One of the most glaring benefits of weak global equity markets over the last year has been the fact that dividends yields are at their most attractive levels in nearly 30 years. This is especially so when we compare dividend yields to government bond yields. This has been a rare event over the last six decades. Despite the historic opportunities too many investors are ignoring them and are still fleeing into the bond market. Recent fund flow data shows that capital is rolling into the bond markets – despite the cratering of interest rates.
Looking at the dividend data for the S&P 500 companies shows that 109 companies do not pay a dividend currently. If we take the remaining 391 companies, we can glean a few insights that would prove helpful to anyone looking at enhancing their portfolio’s dividend income.
One of the mistakes investors commonly make when looking to add a dividend paying company to their portfolio is to simply look at the stocks with the highest current yield. This is calculated by taking the current dividend and dividing by the current market price. This should just be a starting point – but too often it is the start and finish of dividend analysis for many investors.
What matters at least as much – and sometimes more – is the dividend growth rate. That is, what will the dividend yield be five years or even ten years from today for an investor who wants to buy and put away an investment in a dividend paying equity.
From the data in the table, we can see that of the ten companies in the S&P 500 and S&P 100 indexes with the fastest rate of dividend increase over the last five years there is not a single utility or telephone company that ranks as a top dividend growth company. However, all too often investors start and stop with telecom and utility stocks when looking for dividend stocks. To take a look at what these dividend growth rates mean from a practical basis, we can look at the example of Comcast Corp. (NASDAQ:CMCSA).
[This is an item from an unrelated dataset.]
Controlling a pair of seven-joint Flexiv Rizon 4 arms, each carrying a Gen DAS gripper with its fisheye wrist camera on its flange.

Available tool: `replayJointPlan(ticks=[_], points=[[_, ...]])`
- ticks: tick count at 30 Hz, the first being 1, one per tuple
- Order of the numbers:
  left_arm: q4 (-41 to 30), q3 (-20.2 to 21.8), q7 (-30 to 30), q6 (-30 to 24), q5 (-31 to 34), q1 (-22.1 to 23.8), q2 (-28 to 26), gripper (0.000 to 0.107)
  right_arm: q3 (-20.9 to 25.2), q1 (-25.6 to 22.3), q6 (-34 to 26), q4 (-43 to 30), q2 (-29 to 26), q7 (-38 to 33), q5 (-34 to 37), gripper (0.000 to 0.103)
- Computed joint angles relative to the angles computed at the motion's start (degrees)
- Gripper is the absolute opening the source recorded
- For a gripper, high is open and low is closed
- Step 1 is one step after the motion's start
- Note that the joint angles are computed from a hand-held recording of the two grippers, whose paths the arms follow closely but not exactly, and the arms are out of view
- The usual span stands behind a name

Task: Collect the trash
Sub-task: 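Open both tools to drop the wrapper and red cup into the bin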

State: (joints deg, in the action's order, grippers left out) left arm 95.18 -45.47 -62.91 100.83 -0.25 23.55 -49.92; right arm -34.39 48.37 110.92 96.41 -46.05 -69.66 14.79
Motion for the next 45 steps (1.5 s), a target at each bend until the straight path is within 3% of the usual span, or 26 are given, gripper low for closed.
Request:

The company used to be penalized by the market in terms of its valuation because investors would often fear that the company would spend its cash flow on possibly risky acquisitions as it maintained a relatively small dividend. For a time this was true. As the company began to pay down its debt and cutback on acquisitions, the company has begun to ramp up its dividend. As it has grown its dividend by 21% annually, the dividend yield should be approaching 4% over the next four years at its current 5 year dividend growth rate.
One other metric that investors can use to gauge dividend paying equities is the payout ratio – or the percentage of profits paid out to shareholders in the form of dividends. Generally, a low payout ratio means that the company is able to enhance or increase its dividend growth rate. To see this, we can see that for some of the companies in the table the rate of dividend increase has appreciated significantly over the last five years when compared to the ten year rate of increase. In the case of Comcast, the payout ratio is only about 31% which provides good potential to increase the dividend over time.
One aspect of dividend investing that does not get a lot of attention is the fact that the greatest benefits of dividends comes from the compounding effect. For an investor to reap the rewards of compounding dividend growth rates requires patience and the ability to hold onto a company for years. From a portfolio perspective, a good dividend growth company with a good track record of growing earnings and dividends should comprise part of the “buy and hold” portion of the portfolio. Patience will be rewarded but it takes time.
In part, this is an example of how companies with strong profit growth rates who have current low dividend payout rates can be tomorrow’s high yielding stock through the compounding of dividends. For dividend paying investment opportunities, investors should look beyond just the current dividend yield.
Disclosure: I have no positions in any stocks mentioned, but may initiate a long position in UNH, WU, PGR, CF, AET, WYN, ABC, HAR, RL, UNP, WAG, MCD, LMT, CMCSA, V, CVS, MON, TGT over the next 72 hours.
Disclaimer: This report is for information purposes only and is neither a solicitation for the purchase of securities nor an offer of securities. The information contained in this report has been compiled from sources we believe to be reliable, however, we make no guarantee, representation or warranty, expressed or implied, as to such information’s accuracy or completeness. All opinions and estimates contained in this report, whether or not our own, are based on assumptions we believe to be reasonable as of the date of the report and are subject to change without notice. Past performance is not indicative of future performance. Please note that, as at the date of this report, our firm may hold positions in some of the companies mentioned.